Leaving out pictures, output exactly the lines below from the one that has "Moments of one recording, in" through the one that has "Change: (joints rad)", and nothing else.
====== ENTRIES PROVIDED ======
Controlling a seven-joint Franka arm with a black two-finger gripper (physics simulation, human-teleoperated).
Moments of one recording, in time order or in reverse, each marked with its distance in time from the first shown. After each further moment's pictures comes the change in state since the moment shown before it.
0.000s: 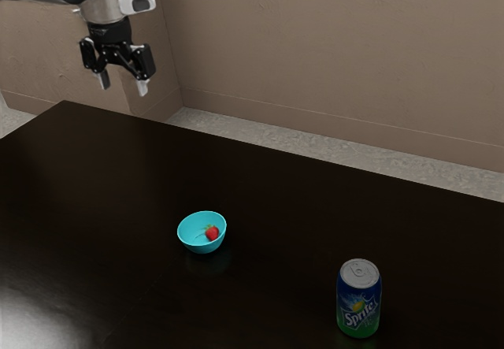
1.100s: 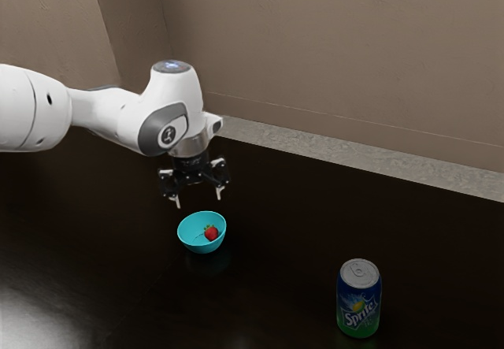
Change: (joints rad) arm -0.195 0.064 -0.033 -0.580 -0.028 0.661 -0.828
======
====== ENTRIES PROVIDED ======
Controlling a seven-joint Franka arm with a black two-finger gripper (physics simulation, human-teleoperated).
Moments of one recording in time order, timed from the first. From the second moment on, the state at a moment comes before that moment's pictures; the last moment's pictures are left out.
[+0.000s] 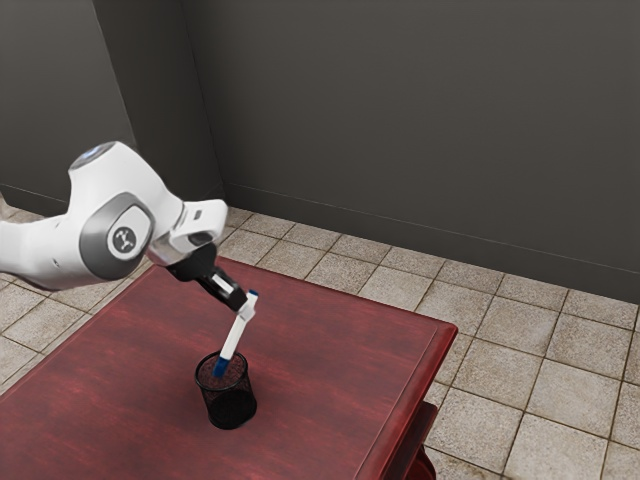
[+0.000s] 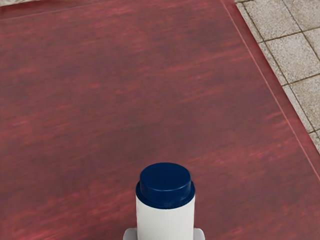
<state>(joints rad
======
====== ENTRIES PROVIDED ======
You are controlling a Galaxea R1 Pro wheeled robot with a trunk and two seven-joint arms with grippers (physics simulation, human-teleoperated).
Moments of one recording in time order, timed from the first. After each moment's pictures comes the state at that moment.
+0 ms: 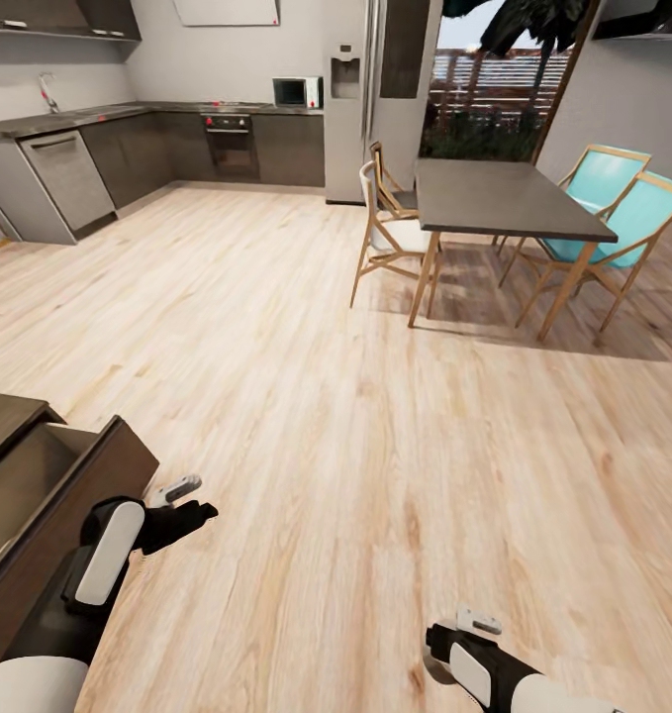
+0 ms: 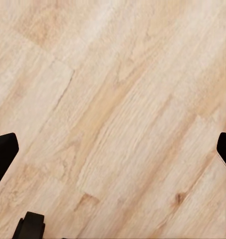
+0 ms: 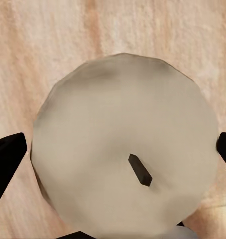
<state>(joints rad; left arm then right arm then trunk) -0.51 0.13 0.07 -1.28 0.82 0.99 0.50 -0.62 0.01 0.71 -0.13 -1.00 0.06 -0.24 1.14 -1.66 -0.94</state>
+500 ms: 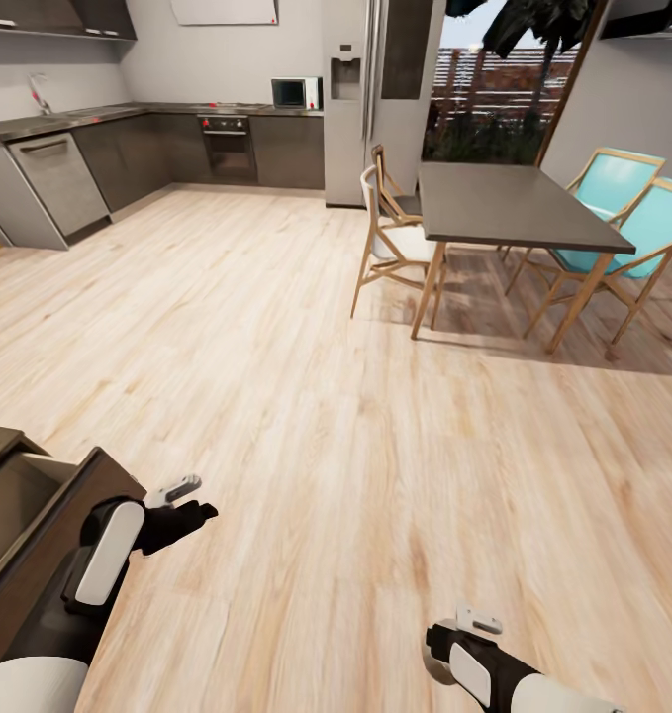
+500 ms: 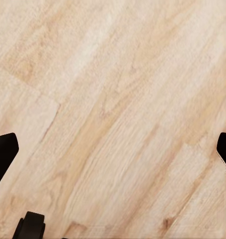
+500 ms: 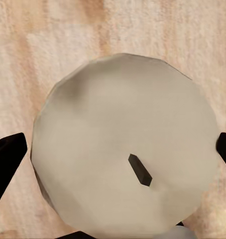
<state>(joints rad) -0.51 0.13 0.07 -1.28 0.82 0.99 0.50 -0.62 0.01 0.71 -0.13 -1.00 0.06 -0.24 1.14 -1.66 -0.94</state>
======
REPLY TO THE EXERCISE:
Moments of one recording, in time order or in reverse, each marked with its distance in time from the first shown. After each further moment's pictures comes the change in state since the moment shown before it.
0.000s: 
1.100s: 
Change: (joints rad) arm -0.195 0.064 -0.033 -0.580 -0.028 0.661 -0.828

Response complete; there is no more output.